Michael (profile) says:

Re: Re: Re:3 Re:

Providing internet service has been INCREDIBLY profitable for the cable companies. They are making farm more money now than they were just providing cable.

It would be a great thing if they decided to collect their marbles and go home. I would be at the front of the line investing in a company that wanted to replace them if they opted to stop providing the service – there would be a huge customer base for any company to come in and fill that last mile gap.

The cable companies have no interest in not providing internet service. They know it is going to entirely replace their cable TV offerings at some point, but they are going to squeeze every last nickel they can out of the old business as well – and if they can manage to also pressure companies like Netflix into folding or selling to them, they can get their hands on the content portion of the business as well.

TestPilotDummy says:

Re: Re: Re:4 Re:

“Providing internet service has been INCREDIBLY profitable for the cable companies. They are making farm more money now than they were just providing cable.”

I can’t speak to CABEL COMPANIES, but if you have just a stupid ass VPS with some balls and it get’s DDoSED, your fsckin profits as you say are shitin the toilet bowl in which ever direction spins the fastest and screw the hemispheres!

Want to talk small ISP? How many hours you fsck with customers? Why aren’t they “intelligence wise” as smart as god damn fuckin general fcc license test equals? And ya know now with the NSA shiz. who would take that test but a retard? Instead, LEARN electronics, support HEATHKIT type shit, dis the Surface mount SPY fkwds, and lets SDR some tubes into the future without that CHEAP BITCH MA BELL!!

Good God why don’t comments come out like mine?

Anonymous Coward says:

I fully support Techdirt’s position on net neutrality.
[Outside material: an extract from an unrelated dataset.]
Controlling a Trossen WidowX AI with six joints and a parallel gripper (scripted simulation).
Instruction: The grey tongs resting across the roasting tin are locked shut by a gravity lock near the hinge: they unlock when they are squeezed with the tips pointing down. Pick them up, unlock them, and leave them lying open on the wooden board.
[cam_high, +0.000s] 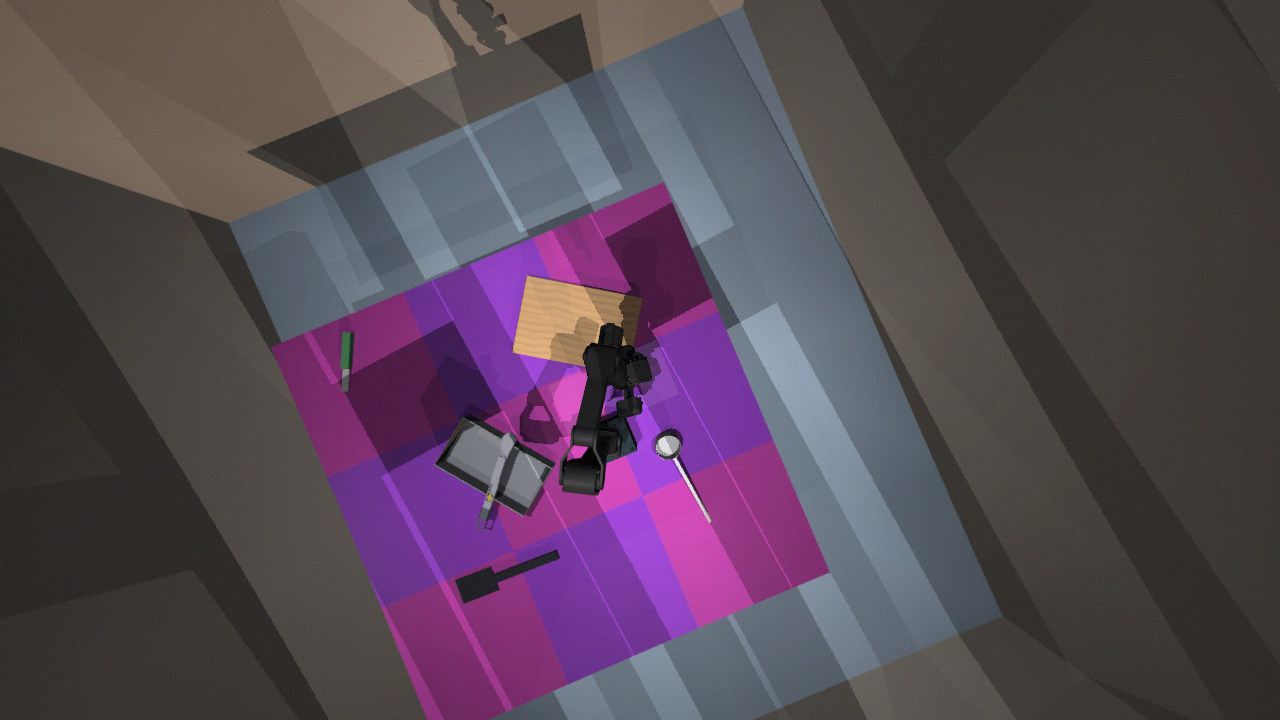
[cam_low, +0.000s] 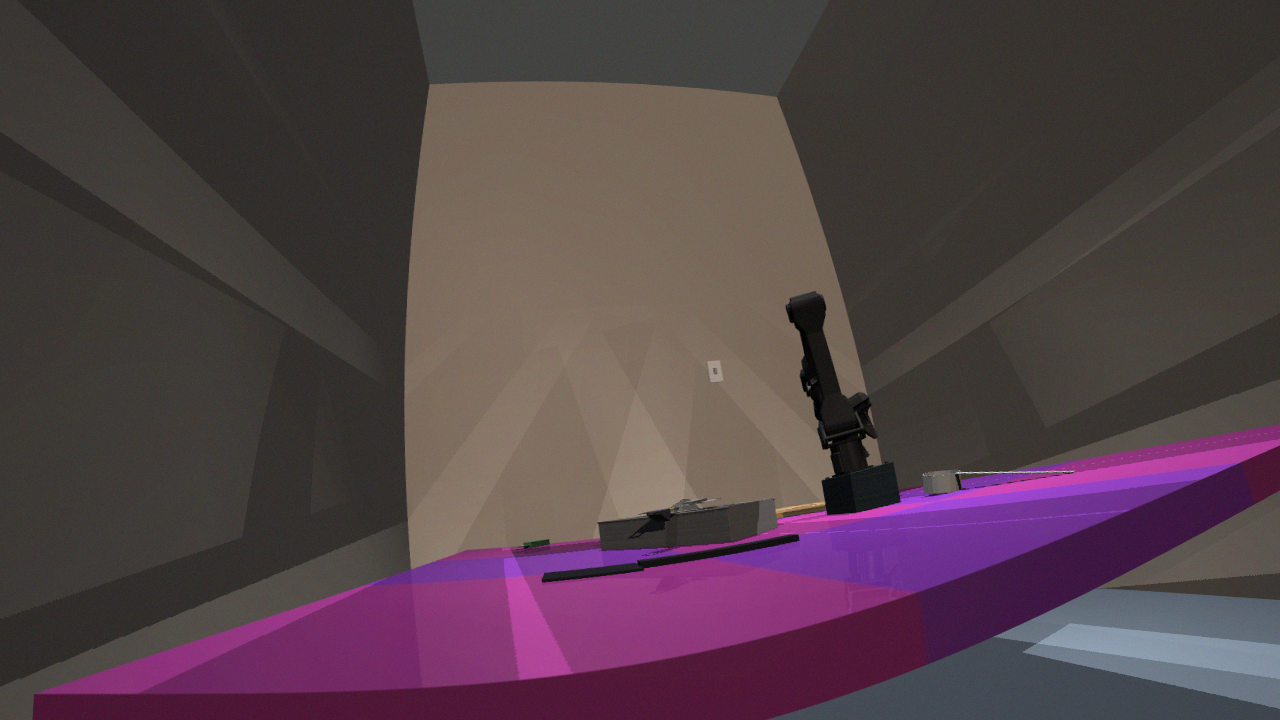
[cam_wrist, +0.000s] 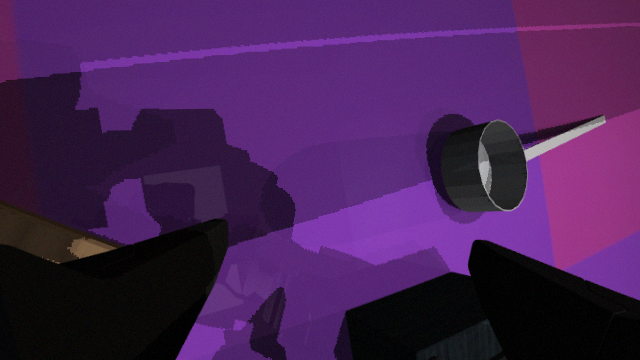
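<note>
The yellow lock piece is 54 cm ahead of my gripper tip, 7 cm to the left of it and 6 cm below it. Round my gripper tip: roasting tin: 49 cm ahead, 10 cm below, 1 cm to the right; wooden board: 26 cm to the right, 12 cm below, 8 cm ahead; black spatula: 65 cm ahead, 30 cm to the left, 12 cm below.
</note>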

That being said, the head of the FCC is a telco lobbyist and former President of the National Cable Television Association and former CEO of Cellular Telecommunications & Internet Association.

It’s no accident that he’s been appointed chairman of the FCC. He’s been given a mission which is to destroy net neutrality and usher in a new era of double dip profits for the incumbent telco players.
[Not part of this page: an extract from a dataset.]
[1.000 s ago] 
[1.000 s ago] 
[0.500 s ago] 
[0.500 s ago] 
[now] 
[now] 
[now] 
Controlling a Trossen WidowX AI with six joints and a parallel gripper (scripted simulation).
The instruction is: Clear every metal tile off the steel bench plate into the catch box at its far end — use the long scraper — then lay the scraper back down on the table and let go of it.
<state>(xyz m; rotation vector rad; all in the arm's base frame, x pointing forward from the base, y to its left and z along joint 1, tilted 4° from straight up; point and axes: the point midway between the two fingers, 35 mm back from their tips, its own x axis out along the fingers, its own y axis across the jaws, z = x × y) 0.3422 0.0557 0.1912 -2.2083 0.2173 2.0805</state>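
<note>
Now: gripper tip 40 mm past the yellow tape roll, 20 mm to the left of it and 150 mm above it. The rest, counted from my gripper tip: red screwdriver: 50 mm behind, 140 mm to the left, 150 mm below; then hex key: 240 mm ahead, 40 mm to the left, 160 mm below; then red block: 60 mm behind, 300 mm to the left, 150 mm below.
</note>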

We are screwed. Title II classification will never happen. Wheeler will allow fast lanes contracts to proceed, while saying he’ll “monitor these deal closely for anti-competitive behavior”.

He’ll then finish out his term at the FCC, and than take a job at one of the major telco companies. Just like the last FCC offical, Meredith Attwell Baker did after the Comcast/NBC Universal merger.

Anybody taking bets on this outcome? I’ll give 2:1 odds for anyone betting against the revolving door.

Whatever (profile) says:

Re: Re:

He’s been given a mission which is to destroy net neutrality and usher in a new era of double dip profits for the incumbent telco players.

O’rly?

I think the FCC will decline to get involved at all, not wanting to get suckered into taking a stance on either side that will be considered a loser. The will refer the whole thing to congress, who will fail (as they always do because the Republican’t want it that way) to accomplish anything until Obama is out of office, then magically everything will happen.

Net Neutrality is one of those red herring stories. There is no such thing currently, there has never been. You are always subject to the peering arrangements of your ISP, the destination site’s hosting, and so on. There is no absolute equality either real or imagined.

TestPilotDummy says:

might have noticed I avoided this one….

Ya know in intel there is awareness.

You’ve been in that party, couple, two, three, five, seven, nine

You F-in know they’re making jokes down on ya.

Ya can’t pay attention though cause TOO much something, too much Awake, too much lack of Sleep, too much not eatin, too much no sex, too much shiny distractions, in the end the rake your ass over the coals, your out your money, keys, girlfriend, whatever, you just lost, cause these fine people payed attention, while you /I did not.

By the time the 335 Million SHEEP turn, it’s gonna hurt. I kno I am being both prophetic and foolish puttin this out, but I ALSO will be vindicated in HISTORY.